EL BAUL DE MANUEL
› Por Manuel Fernández López
No hace falta ser muy perspicaz para percibir que se mira el futuro económico con cierta zozobra. Algunos perciben que la posibilidad de insertarse en la sociedad como un trabajador más se esfuma hacia adelante; otros perciben que su salario alcanza para menos días del mes; otros, finalmente, ven que la posibilidad de obtener ganancias con determinada inversión se desdibuja cada vez más. Por cierto, en algunas decisiones cuyos frutos recién aparecerán en el futuro no hay una base objetiva para pensar que no hayan de ser bastante buenos o abundantes. Sin embargo, el pesimismo es una enfermedad contagiosa, de la que nadie parece estar inmune. La consecuencia es que los planes de renovación del equipo productivo o de ampliación del mismo se recortan, se redistribuyen en el tiempo, se piensan mejor. En suma, la inversión, en el período que corre, cae. Y no cae sola: con ella cae la demanda directa e indirecta asociada con la producción de insumos y bienes de capital; y cae la demanda de nuevos trabajadores, complementarios de los nuevos equipos productivos. La actividad económica se vuelve más lenta y, como se dice, “se enfría”. Es una sucesión de efectos, que comenzó con un estado mental –el pesimismo– y terminó en menor crecimiento económico y en otro estado mental –el resentimiento– en los hogares de los nuevos desempleados. Por cierto, la teoría keynesiana, cuando apareció en 1936, tuvo un efecto arrasador sobre las teorías anteriores de la inversión y el ciclo: la eficacia marginal del capital explicaba la caída de la inversión y el multiplicador explicaba la propagación al resto de la economía. Sin embargo, pocos años antes, en Industrial Fluctuations (1927), el sucesor de Marshall en la Universidad de Cambridge, Arthur C. Pigou (1877-1959), ya había explicado las fluctuaciones de la inversión por las causas psicológicas antes indicadas. Para Pigou, las expectativas de ganancias eran el factor determinante de la inversión. Pero tales expectativas podían deberse a errores o cálculos erróneos de los empresarios, y los errores podían estar influidos por climas de optimismo o de pesimismo, y los prolongados períodos de maduración de las inversiones creaban un caldo de cultivo para magnificar pequeños errores de apreciación. Pigou pudo haber igualado a Keynes, de no haber rechazado en 1931 la noción de “multiplicador” presentada por Richard Kahn.

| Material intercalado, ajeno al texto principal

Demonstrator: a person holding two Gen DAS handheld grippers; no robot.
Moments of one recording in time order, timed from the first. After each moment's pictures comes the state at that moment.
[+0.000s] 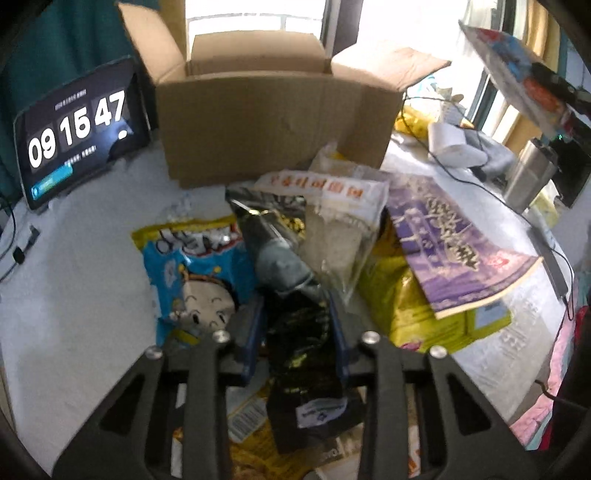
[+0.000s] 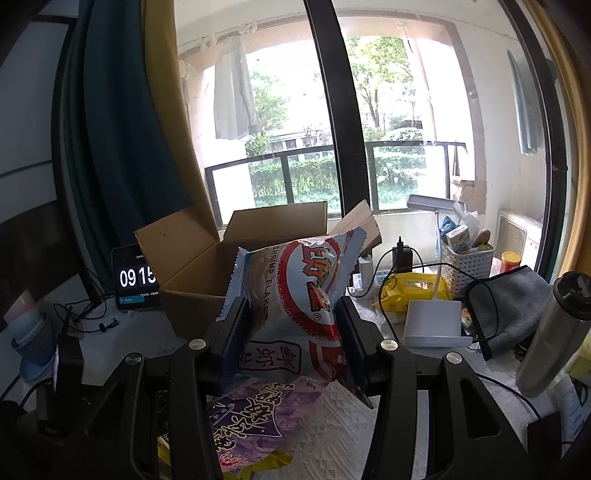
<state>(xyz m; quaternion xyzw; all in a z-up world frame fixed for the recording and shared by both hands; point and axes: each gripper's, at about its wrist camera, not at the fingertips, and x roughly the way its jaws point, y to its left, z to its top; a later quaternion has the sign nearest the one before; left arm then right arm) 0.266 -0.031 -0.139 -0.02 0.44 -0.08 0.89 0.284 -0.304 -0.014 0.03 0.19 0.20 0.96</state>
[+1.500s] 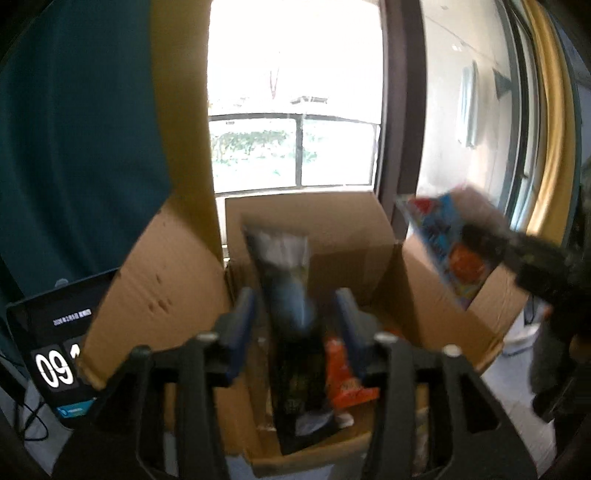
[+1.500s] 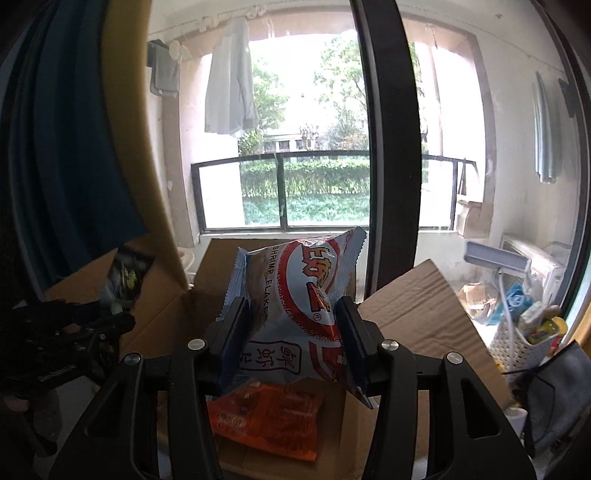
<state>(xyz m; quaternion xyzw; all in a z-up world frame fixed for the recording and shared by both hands) 0.481 0.050 -0.011 -0.01 0.25 -0.06 0.97 0.484 -0.191 -0.001 -0.01 0.19 0.18 0.97</state>
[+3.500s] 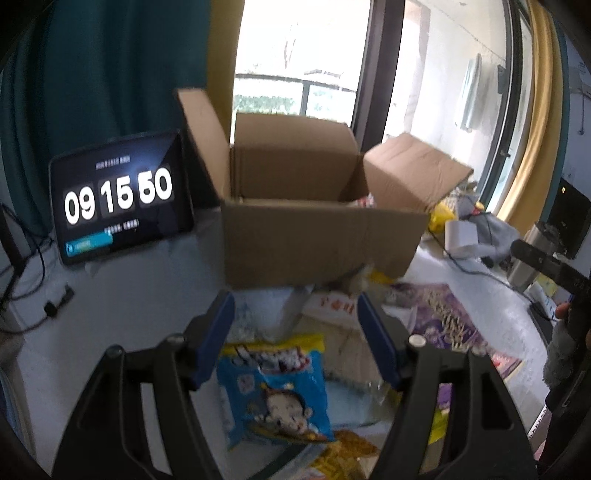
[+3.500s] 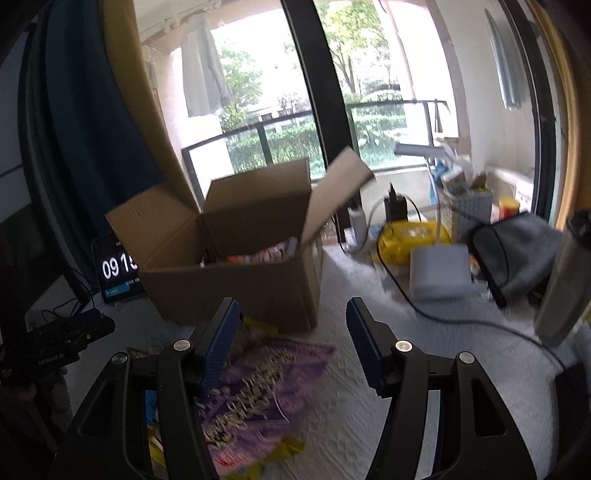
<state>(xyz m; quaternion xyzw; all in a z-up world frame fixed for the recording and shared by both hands) 0.294 0.025 -0.083 -0.05 0.33 -0.05 0.94 0.308 -0.302 -0.061 0.07 0.27 0.17 0.95</state>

La mayoría de la gente, alguna vez en la vida, vivenció tener alguna necesidad y carecer del dinero para satisfacerla. Una cosa es tener hambre; otra distinta es tener plata para comprar comida. El viejo sabio que era Adam Smith distinguía, como corresponde, llamando con términos diferentes a cada cosa. Necesitar algo es una “demanda absoluta”. Pero poderle añadir a “necesito esto” la frase “hay efectivo” tiene la contundencia de mover el mercado para que nos provean de lo que necesitamos. A la demanda + efectivo el escocés denominaba “demanda efectiva”. Sin efectivo, de nada sirven los buenos deseos. Y ello vale para cualquier unidad de decisiones económicas, sea el simple consumidor individual, una pyme, un hospital, una provincia, el país o las Naciones Unidas. Cuenta el profesor Julio H. G. Olivera (La economía del bloque colectivista, 1959, p. 41) que, en tiempos de Stalin, las empresas soviéticas no podían transformar en billetes sus saldos en el Banco del Estado sino para pagar salarios conforme al plan de producción. Este sistema no había sido instituido para mejorar y simplificar la técnica de los pagos, “sino como un instrumento de control, y constituye un aspecto de lo que se ha dado en llamar el control por el rublo”. Limitar, pues, el efectivo a disposición de los agentes económicos es un modo de controlarlos, haciéndolos seguir determinado curso de acción, premiándolos o castigándolos, sea permitiéndoles holgura o estrechez, según que sus decisiones coincidan o no con la conducta que espera de ellos el proveedor de efectivo. Nuestro sistema político es republicano y federal. Sin embargo, algunos rasgos del sistema económico y rentístico más parecen un sistema monárquico-unitario. Hasta donde puede, el gobierno nacional procura centralizar los ingresos fiscales y hasta donde puede, maneja los aportes a las provincias con discrecionalidad. Las arcas fiscales se abren generosas, no para encarar soluciones para problemas gravísimos como la marginalidad y la pobreza, la desnutrición y el desamparo infantil, endemias como el mal de Chagas, sino como apoyos a gobernadores provinciales alineados con determinadas políticas fijadas por el gobierno nacional. Tal vez fuera una mejor asignación de los fondos públicos privilegiar a las provincias por su mayor grado de pobreza (Santiago del Estero), o su gravedad de endemias (Salta).